Side by side (FL, EIA-861)
| Metric | Florida Power & Light (FPL) | JEA |
|---|---|---|
| 2024 average price, ¢/kWh | 13.71 | 12.43 |
| 2023 average price, ¢/kWh | 15.01 | 13.21 |
| Annual cost at 10,800 kWh, $/yr | $1,480 | $1,342 |
| Residential customers (2024) | 5,236,277 | 470,564 |
| Ownership | Investor-owned | Municipal |
| Counties served in FL | 43 | 4 |
Average price = residential revenue ÷ sales (bundled service): the all-in price customers actually paid, including supply, delivery and riders. Profiles: Florida Power & Light (FPL) · JEA · Florida overview.
Where the territories meet
Both utilities file EIA-861 service territory in: Clay · Duval · Nassau · St Johns counties (FL, 2024).

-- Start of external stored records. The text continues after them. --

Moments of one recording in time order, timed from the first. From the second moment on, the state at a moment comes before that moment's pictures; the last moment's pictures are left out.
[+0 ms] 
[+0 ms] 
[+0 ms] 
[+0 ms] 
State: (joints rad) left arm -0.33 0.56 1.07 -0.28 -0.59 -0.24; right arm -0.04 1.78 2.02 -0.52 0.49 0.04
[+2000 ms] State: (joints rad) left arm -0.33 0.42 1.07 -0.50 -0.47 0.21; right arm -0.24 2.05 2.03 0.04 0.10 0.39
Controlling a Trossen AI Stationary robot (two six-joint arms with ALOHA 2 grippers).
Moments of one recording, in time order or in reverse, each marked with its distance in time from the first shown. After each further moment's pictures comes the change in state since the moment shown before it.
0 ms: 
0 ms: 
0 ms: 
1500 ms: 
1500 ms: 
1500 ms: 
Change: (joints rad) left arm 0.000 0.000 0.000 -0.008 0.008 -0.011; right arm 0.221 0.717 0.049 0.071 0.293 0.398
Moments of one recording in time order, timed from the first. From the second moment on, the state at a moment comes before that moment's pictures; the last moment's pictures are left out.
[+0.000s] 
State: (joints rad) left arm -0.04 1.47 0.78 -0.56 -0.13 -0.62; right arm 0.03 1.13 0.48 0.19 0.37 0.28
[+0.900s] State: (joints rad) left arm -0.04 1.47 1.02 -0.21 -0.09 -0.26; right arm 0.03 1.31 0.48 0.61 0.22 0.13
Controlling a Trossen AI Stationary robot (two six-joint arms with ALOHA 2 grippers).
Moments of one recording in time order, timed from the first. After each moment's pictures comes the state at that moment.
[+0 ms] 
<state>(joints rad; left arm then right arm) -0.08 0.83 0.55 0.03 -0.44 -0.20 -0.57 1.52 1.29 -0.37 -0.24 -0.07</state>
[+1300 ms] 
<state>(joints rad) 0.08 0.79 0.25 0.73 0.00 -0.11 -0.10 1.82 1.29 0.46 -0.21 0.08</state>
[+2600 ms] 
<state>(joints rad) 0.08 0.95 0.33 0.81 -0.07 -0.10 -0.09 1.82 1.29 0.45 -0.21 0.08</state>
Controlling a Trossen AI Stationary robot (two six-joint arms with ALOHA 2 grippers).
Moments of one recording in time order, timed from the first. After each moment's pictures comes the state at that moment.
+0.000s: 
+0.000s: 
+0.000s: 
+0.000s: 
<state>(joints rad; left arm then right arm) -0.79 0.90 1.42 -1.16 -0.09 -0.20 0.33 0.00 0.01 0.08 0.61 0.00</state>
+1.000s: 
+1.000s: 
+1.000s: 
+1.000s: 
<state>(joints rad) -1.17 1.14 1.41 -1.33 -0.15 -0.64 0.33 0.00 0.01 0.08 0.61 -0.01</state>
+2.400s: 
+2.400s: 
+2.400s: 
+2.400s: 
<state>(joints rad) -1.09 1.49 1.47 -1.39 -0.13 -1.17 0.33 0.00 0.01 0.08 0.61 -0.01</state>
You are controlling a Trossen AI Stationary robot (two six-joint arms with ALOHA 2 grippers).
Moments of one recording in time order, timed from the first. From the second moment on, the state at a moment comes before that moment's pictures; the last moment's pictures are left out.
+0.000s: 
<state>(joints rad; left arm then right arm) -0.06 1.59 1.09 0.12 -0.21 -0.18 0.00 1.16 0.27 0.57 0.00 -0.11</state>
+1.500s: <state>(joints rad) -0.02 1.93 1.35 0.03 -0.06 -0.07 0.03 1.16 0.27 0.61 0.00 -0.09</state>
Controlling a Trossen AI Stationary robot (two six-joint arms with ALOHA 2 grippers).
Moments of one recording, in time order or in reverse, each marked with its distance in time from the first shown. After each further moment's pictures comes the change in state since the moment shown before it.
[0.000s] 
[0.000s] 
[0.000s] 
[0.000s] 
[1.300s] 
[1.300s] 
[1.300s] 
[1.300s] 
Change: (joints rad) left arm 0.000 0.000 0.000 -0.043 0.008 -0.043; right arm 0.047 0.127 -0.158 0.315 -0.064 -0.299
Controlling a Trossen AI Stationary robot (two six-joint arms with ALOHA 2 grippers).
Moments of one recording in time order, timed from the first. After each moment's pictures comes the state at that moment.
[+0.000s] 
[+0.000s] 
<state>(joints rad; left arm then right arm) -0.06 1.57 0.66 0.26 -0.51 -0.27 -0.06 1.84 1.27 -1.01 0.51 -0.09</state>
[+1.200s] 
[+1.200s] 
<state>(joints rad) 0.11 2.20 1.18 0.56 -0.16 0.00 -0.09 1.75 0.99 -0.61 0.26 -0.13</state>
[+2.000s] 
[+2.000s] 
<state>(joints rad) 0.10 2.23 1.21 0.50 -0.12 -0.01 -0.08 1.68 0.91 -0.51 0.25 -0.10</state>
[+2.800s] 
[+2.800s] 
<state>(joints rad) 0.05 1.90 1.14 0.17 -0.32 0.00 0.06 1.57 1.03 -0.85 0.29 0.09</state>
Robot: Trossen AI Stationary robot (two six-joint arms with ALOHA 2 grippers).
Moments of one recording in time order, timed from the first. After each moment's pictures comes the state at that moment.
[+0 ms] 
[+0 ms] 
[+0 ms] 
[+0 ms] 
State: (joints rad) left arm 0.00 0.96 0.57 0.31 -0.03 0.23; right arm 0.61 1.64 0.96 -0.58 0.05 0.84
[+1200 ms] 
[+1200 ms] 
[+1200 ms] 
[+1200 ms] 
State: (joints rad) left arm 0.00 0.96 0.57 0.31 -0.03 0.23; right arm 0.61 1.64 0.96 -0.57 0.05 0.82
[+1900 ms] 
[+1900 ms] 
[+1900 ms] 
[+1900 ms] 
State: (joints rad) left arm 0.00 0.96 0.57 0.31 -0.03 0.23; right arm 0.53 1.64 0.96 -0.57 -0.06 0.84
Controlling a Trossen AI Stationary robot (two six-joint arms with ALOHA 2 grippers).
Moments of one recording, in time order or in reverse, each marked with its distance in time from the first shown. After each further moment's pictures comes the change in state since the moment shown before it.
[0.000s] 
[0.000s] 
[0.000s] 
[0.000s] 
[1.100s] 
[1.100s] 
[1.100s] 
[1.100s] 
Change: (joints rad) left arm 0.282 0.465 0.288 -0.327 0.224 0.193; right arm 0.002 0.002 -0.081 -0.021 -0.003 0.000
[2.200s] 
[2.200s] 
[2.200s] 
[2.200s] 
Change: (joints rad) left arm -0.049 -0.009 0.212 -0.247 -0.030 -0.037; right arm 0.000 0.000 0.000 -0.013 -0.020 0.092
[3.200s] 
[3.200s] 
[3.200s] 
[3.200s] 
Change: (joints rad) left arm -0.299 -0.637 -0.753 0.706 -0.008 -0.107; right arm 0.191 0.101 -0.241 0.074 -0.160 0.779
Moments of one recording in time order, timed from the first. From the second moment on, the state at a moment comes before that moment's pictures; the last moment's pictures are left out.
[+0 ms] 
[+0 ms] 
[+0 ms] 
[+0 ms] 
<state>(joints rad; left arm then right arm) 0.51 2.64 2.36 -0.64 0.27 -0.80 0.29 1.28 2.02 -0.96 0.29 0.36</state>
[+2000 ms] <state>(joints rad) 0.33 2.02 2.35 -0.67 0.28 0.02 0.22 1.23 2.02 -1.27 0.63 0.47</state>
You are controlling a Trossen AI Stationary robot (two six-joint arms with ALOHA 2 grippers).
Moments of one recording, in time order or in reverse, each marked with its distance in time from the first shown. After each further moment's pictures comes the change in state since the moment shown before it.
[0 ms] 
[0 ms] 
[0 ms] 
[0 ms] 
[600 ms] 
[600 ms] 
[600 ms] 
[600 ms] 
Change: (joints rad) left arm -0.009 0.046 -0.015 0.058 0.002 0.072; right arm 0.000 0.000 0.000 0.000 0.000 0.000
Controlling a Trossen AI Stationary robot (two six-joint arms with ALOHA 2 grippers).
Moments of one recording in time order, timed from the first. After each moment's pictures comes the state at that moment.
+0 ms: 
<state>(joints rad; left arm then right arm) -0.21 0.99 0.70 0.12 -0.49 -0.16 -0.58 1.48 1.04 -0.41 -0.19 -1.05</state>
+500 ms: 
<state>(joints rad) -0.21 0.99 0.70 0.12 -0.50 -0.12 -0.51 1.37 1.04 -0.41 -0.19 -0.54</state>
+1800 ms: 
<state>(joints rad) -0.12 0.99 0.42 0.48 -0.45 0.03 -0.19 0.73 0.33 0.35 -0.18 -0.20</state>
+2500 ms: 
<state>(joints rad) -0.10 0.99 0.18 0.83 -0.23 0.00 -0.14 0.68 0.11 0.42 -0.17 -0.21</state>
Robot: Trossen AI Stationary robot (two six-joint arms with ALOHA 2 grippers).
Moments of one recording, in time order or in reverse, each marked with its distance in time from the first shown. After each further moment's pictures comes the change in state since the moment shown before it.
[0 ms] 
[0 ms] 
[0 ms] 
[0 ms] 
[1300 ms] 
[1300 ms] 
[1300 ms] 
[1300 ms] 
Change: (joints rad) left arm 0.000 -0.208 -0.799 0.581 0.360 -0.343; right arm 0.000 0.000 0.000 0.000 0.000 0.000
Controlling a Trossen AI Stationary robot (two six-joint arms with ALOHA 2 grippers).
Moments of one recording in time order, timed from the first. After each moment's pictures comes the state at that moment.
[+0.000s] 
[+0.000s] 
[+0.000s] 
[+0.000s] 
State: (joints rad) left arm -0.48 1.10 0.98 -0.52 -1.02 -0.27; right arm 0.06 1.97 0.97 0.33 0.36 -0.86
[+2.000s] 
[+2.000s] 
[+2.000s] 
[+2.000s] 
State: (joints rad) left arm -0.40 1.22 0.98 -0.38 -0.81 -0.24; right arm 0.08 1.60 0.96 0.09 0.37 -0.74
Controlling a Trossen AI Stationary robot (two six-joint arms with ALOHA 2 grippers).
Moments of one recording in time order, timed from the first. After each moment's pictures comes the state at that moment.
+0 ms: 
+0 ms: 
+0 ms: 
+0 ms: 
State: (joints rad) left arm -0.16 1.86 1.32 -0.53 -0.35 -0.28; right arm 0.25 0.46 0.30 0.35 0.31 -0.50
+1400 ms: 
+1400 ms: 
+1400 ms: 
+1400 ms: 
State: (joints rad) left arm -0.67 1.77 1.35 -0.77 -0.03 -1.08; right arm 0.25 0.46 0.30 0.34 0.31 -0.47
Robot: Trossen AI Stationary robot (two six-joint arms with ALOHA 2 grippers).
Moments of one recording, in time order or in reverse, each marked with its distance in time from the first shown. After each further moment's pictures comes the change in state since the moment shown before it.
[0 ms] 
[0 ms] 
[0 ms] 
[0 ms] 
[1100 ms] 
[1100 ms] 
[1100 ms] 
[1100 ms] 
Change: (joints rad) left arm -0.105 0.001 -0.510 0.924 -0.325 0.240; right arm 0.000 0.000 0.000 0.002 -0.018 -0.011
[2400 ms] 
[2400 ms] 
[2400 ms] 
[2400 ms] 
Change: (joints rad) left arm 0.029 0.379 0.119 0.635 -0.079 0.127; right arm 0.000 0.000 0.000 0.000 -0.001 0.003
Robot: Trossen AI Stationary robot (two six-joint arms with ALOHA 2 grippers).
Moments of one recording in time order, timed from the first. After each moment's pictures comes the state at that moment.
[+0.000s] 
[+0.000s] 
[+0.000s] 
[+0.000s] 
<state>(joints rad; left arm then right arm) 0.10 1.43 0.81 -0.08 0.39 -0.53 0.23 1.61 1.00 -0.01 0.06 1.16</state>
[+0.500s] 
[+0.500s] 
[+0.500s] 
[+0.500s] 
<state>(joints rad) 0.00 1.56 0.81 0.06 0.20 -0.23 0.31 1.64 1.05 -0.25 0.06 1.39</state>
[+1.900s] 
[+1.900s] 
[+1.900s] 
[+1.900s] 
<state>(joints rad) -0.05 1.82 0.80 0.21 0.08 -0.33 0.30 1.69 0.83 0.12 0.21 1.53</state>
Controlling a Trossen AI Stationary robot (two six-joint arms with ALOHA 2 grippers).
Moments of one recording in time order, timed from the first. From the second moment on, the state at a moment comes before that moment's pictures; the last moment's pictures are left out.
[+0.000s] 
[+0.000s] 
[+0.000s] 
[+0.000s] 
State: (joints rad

Adjoining or overlapping territory in a county does not mean households there can pick between the two — service maps are parcel-level and fixed. The county overlap mainly matters when choosing where to live or comparing town-level costs.
Can you actually choose between them?
No — not for delivery. Distribution territories are exclusive and set by address; Florida Power & Light (FPL) and JEA do not compete for the same meters. Florida is a regulated retail market — there is no residential supplier shopping; rates are set in utility-commission proceedings (floridapsc.com). The price gap above mainly matters when choosing where to live, comparing towns, or benchmarking your bill.
Questions people ask
- Is Florida Power & Light (FPL) cheaper than JEA?
- No — in 2024 Florida Power & Light (FPL) customers averaged 13.71 cents/kWh versus 12.43 for JEA (EIA-861). JEA was cheaper by 1.28 cents, about $138 per year at 10,800 kWh.
- Can I switch from Florida Power & Light (FPL) to JEA?
- No — distribution territories are exclusive and set by address; you cannot pick between the two wires companies. Florida has no residential supplier shopping either; rates are set in utility-commission proceedings.
- Why is Florida Power & Light (FPL) more expensive than JEA?
- EIA-861 averages reflect everything customers actually paid — supply costs, delivery rates, riders, and surcharges across each territory. Differences in generation mix, grid investment, storm costs, and customer density between FPL and JEA territory all feed the 1.28-cent gap.